Osborne’s pre-election gimmicks do little to address Britain’s long-term economic problems
–Dr Richard Wellings is Deputy Editorial Director at the Institute of Economic Affairs. The opinions expressed are his own.–
History is unlikely to be kind to George Osborne. Four years after he became chancellor, the national debt has exploded, the budget deficit remains at dangerously high levels, and an increasing share of tax revenues must be devoted to repaying creditors.
The government also faces enormous long-term liabilities which currently do not appear in the national accounts. These include pensions and healthcare commitments that are spiralling due to a rapidly ageing population. The liberalisation of pension regulation announced in today’s budget, while welcome in itself, will not make a significant contribution to resolving this problem. Indeed, other government measures, such as the triple-lock on state pension increases will greatly exacerbate the long-term fiscal shortfall. Similarly, while the chancellor was correct to focus on poor incentives to save, the impact of policies such as expanding ISA allowances will be trivial compared with the negative effects of loose monetary policy and new disincentives to save introduced as part of the government’s flagship welfare reforms.
To add to the demographic challenges facing the UK, a series of policy decisions, implemented for short-term political gain, have done lasting damage to the future prospects of the economy. One of Osborne’s first moves was to raise harmful taxes such as VAT in a misguided attempt to reduce the budget deficit and avoid additional spending cuts. It has backfired spectacularly by suffocating economic activity, dampening the recovery and as a result actually increasing government borrowing. And despite the depth of the recent slump, the burden of regulation on business has been increased. Tax and labour-market legislation has become even more costly for firms, while energy prices have spiralled due to government intervention.
The budget failed to tackle these problems. Yet more complexity was added to the tax system: another ill-conceived crackdown on tax avoidance was combined with a series of bizarre tax breaks for favoured sectors. Disappointingly, there was no rolling back of employment rules that are hindering business activity, such as mandatory workplace pensions, the Equality Act and the National Minimum Wage. And instead of reversing the government’s incoherent green energy policies, the Chancellor treated the symptoms rather than the cause of high bills by announcing special help for the heavy manufacturing sector.
But perhaps the most worrying blunder of all is the expansion of Osborne’s policy of subsidising borrowing to ‘stimulate’ the economy.

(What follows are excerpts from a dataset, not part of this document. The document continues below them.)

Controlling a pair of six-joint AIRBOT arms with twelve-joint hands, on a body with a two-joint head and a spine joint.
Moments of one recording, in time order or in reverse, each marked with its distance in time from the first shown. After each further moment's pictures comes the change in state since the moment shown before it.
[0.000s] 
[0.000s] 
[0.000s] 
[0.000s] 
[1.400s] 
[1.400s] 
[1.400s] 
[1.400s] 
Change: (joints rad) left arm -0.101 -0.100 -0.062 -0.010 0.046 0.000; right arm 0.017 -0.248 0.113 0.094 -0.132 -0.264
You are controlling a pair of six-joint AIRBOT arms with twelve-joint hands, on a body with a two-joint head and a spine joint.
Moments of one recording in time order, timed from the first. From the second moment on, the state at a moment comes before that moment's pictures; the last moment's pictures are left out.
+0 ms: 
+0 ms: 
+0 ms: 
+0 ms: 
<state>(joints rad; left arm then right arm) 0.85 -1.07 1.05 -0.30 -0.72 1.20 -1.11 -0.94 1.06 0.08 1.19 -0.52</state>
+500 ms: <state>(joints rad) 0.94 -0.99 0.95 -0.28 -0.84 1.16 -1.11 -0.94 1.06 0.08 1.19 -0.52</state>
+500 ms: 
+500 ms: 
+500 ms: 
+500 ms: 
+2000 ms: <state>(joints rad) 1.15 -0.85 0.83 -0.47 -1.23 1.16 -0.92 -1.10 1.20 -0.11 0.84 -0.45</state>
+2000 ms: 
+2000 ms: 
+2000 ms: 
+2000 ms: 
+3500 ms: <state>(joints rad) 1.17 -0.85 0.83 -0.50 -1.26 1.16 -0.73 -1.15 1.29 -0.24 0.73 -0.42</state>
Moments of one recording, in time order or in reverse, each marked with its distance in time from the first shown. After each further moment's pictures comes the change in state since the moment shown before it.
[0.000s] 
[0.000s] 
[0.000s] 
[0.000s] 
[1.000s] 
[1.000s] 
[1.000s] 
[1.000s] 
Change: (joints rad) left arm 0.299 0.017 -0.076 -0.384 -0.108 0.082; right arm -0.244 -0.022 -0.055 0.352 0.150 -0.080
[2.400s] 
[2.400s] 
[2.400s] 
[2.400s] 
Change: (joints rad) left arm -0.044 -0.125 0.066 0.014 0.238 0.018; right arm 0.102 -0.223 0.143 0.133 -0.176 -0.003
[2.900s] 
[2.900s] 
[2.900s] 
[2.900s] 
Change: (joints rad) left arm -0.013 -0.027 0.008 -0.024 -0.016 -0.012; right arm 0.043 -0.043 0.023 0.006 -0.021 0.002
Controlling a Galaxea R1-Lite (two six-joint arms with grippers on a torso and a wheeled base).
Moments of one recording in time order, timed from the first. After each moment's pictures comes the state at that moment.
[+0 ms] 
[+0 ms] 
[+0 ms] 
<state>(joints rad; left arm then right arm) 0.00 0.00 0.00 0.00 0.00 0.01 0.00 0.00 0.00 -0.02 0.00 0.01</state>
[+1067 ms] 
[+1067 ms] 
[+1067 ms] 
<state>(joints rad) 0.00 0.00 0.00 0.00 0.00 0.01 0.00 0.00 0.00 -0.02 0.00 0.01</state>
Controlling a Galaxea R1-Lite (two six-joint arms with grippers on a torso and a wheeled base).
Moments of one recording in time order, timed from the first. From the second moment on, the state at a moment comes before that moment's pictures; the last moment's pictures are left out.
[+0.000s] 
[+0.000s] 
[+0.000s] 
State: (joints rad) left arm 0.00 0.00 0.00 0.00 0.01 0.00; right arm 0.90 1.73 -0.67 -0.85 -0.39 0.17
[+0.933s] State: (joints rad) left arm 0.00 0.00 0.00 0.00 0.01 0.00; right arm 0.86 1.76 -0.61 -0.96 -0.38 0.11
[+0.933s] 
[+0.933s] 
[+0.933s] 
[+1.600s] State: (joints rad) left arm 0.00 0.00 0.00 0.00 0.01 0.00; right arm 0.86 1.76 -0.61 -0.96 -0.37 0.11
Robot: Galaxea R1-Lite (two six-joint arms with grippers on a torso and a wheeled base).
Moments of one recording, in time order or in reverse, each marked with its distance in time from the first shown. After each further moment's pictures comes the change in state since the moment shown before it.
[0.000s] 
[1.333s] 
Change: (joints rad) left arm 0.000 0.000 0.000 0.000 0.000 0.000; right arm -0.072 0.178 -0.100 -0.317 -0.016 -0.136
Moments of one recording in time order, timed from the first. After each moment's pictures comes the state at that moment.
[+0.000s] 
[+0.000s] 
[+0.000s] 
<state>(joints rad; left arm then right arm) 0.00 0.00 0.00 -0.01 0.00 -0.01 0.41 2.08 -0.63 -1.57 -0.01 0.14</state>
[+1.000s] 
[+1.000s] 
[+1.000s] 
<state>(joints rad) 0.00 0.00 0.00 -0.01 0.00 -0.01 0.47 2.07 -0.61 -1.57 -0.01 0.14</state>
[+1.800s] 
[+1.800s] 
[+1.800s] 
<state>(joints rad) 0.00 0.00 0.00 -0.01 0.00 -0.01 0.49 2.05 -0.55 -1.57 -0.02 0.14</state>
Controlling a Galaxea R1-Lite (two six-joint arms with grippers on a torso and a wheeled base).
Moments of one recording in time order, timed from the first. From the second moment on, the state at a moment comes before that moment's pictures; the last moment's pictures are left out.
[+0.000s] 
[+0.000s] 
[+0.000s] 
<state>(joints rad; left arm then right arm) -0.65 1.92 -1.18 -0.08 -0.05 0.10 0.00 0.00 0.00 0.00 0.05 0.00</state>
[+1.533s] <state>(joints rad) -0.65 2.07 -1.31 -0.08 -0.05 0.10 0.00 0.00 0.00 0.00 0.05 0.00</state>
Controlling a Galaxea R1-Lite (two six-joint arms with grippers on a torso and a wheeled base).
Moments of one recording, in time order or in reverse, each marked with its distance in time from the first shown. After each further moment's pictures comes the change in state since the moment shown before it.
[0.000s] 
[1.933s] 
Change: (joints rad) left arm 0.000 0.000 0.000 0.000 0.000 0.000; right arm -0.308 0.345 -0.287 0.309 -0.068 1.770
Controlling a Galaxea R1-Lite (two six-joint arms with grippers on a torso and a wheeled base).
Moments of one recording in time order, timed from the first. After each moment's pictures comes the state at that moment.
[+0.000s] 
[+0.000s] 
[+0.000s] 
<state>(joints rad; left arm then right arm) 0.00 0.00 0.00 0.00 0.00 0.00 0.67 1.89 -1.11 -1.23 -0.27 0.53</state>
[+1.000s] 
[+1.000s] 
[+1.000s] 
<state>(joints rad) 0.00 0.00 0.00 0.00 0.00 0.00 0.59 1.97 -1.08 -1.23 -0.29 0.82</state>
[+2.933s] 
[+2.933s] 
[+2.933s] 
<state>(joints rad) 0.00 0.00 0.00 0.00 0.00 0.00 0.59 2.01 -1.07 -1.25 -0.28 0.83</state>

His ‘Help-to-Buy’ scheme may be effective at winning votes from certain target groups, but it is potentially very dangerous indeed for the medium-term stability of the UK economy. Asset prices are already severely distorted by the Bank of England’s policies of low interest rates and quantitative easing. The chancellor’s sub-prime subsidies risk further inflating the housing market: more households will take on debts that could become unaffordable should interest rates return to normal levels. Thus significant default risk has been loaded onto taxpayers. There are also potentially very serious implications for the banking sector should government policies ignite another boom-bust cycle.
Indeed, there is a strong argument that a significant part of the current economic recovery is artificial in the sense that it has been generated by the easy credit policies of both the government and the Bank of England. Sceptics might point out that politicians have often boosted the economy in the run-up to general elections. The long-term consequences have usually been dire.